One of the most difficult challenges was that there already were rules and proposed rules that, unchecked, would greatly limit home education options; so instead of starting with a clean slate, in effect, it was a battle to chip away at established education positions and try to keep the most options open for the most homeschoolers. During this process, the progress of the bill was reviewed periodically through written and oral communication between homeschoolers and at various posted meetings, all suggestions and concerns were discussed and carefully considered by those homeschoolers who actually helped in writing the bill. There was debate as to whether or not to continue; but as time went on, it seemed inevitable that there would be legislation, and the general consensus among homeschoolers who followed and participated in the process was that it was far better to have some involvement than to allow others to make too many decisions for homeschoolers.

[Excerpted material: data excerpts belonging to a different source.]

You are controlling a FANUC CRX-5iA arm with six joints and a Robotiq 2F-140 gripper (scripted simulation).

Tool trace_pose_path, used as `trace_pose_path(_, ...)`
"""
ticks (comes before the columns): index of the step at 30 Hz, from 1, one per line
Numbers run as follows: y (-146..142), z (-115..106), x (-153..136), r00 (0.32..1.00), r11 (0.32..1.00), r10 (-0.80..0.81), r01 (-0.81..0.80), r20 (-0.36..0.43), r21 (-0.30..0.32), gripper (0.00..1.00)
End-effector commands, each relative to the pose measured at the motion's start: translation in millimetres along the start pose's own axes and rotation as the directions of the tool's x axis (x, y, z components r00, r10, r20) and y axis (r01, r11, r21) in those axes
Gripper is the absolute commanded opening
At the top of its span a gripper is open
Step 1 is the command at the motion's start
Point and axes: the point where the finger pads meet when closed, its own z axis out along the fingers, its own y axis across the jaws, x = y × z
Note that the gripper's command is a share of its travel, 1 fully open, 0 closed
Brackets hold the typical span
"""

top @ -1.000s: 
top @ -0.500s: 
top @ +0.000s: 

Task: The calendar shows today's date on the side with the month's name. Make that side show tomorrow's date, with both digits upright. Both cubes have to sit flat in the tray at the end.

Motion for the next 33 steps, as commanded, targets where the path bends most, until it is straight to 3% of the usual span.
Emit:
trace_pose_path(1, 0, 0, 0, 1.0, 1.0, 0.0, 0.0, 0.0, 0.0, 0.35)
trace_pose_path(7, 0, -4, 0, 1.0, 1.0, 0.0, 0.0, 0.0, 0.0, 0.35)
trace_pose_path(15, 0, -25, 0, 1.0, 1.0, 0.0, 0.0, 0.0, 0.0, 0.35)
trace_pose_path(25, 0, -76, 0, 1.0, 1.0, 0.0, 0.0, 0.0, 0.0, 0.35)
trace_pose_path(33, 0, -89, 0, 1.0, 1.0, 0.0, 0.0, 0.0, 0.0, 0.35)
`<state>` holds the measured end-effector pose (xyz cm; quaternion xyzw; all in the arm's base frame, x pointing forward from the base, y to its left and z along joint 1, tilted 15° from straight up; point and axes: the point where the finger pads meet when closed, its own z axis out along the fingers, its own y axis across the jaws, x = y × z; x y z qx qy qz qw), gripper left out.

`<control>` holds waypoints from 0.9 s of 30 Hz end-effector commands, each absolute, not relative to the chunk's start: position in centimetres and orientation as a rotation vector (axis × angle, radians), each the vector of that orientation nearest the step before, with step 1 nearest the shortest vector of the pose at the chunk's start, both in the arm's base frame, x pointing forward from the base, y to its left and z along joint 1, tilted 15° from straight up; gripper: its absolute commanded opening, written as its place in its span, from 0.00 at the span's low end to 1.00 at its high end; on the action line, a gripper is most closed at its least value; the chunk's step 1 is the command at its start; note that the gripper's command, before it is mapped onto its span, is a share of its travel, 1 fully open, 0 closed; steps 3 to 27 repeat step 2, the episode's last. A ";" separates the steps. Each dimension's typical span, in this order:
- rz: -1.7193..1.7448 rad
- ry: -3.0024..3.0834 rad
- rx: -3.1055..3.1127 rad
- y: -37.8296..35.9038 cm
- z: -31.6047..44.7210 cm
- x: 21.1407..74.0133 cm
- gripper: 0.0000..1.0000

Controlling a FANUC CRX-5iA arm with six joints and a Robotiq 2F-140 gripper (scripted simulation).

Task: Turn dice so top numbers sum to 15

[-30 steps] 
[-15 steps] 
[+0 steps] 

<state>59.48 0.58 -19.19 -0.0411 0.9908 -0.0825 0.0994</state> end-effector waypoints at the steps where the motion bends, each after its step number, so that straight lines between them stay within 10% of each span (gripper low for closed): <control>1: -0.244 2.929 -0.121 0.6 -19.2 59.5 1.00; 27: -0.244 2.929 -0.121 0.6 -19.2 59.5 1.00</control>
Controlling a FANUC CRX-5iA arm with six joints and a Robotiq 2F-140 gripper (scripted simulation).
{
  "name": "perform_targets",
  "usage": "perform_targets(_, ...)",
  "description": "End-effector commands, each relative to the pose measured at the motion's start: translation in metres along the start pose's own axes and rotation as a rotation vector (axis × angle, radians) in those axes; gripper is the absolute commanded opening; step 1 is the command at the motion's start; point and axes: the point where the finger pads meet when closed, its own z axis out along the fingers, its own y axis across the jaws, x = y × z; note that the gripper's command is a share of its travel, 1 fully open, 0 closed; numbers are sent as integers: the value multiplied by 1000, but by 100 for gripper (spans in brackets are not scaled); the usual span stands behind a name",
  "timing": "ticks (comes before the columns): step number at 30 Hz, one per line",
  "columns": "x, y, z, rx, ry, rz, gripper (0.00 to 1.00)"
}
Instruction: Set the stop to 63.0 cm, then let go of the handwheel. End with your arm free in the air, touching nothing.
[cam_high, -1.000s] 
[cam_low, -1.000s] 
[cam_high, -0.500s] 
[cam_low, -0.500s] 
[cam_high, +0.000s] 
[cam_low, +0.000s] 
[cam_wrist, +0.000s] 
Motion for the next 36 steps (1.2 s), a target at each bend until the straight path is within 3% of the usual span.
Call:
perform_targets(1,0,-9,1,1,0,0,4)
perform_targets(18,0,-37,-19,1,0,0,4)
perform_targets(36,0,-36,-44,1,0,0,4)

The law of 1990 was a great compromise for homeschoolers. First, because it recognized that the state had an interest in education and that that interest was manifested by its right to require compulsory attendance or a legal alternative. Second, no law could satisfy all homeschoolers. The primary focus for homeschoolers had been on minimizing requirements, particularly in the areas of evaluation and parental qualifications. However the rules revision process a year earlier had made it clear that many educators had an agenda which emphasized more state control over approval, home visits, parental qualifications, curriculum content, and evaluation. It was not easy to try to balance these very different interests.

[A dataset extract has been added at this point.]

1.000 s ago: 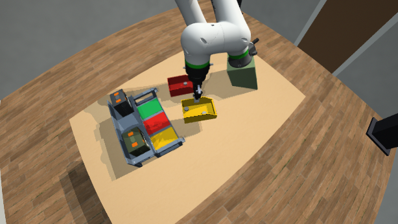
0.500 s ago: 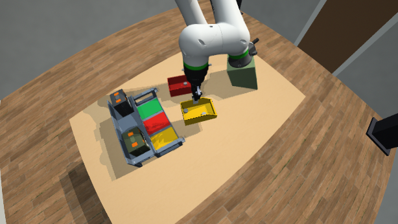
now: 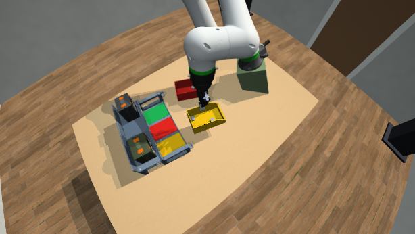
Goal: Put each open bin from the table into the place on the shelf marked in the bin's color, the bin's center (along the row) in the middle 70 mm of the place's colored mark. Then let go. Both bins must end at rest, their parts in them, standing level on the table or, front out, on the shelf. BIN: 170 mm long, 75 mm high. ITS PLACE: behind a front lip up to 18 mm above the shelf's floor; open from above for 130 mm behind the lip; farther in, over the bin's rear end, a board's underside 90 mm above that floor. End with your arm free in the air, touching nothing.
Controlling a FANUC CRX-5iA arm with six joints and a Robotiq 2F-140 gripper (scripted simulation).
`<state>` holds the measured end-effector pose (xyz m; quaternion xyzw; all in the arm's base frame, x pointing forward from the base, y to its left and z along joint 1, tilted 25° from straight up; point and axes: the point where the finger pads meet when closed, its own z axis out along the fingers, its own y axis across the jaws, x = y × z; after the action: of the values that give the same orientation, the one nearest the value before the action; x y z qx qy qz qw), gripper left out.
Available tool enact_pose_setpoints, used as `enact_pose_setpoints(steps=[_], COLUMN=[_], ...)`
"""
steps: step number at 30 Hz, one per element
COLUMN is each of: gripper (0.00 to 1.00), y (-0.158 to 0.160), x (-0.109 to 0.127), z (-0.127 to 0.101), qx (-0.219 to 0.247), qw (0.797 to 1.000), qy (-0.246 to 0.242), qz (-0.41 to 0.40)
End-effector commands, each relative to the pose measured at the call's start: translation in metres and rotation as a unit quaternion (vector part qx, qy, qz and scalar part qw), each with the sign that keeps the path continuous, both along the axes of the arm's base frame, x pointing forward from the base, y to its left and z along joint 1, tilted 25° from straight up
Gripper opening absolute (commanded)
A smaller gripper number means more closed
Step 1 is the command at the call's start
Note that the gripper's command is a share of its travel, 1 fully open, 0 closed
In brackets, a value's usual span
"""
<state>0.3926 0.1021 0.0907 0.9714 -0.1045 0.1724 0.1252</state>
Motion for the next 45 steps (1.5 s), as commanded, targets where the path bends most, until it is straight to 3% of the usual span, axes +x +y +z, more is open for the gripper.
enact_pose_setpoints(steps=[1, 45], gripper=[0.0, 0.0], y=[0.001, 0.006], x=[0.002, 0.015], z=[0.001, 0.004], qx=[-0.003, -0.023], qw=[1.0, 0.997], qy=[0.003, 0.021], qz=[0.01, 0.067])
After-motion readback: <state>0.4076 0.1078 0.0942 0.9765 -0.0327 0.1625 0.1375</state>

In many respects the law has performed well, offering both protection to homeschoolers and a “safety net” for educators. Some dissatisfaction with the law has come from local administrators citing their lack of “control” over home education programs, as well as from some homeschoolers who have promoted a different political solution to establishing home education as a legal alternative to compulsory attendance. Certainly the recent New Hampshire Supreme Court rulings Claremont I & II establishing the constitutional right to a public education funded by the state could have an immense impact on home education and a future understanding of the rights and responsibilities of both parents and educators. Perhaps the time will come for a different law, perhaps even including a different interpretation of the state’s interest and the rights of parents. What happens will depend on individual homeschoolers themselves, who must direct their own future by communicating and working together on similar goals which will preserve their right to the home education alternative.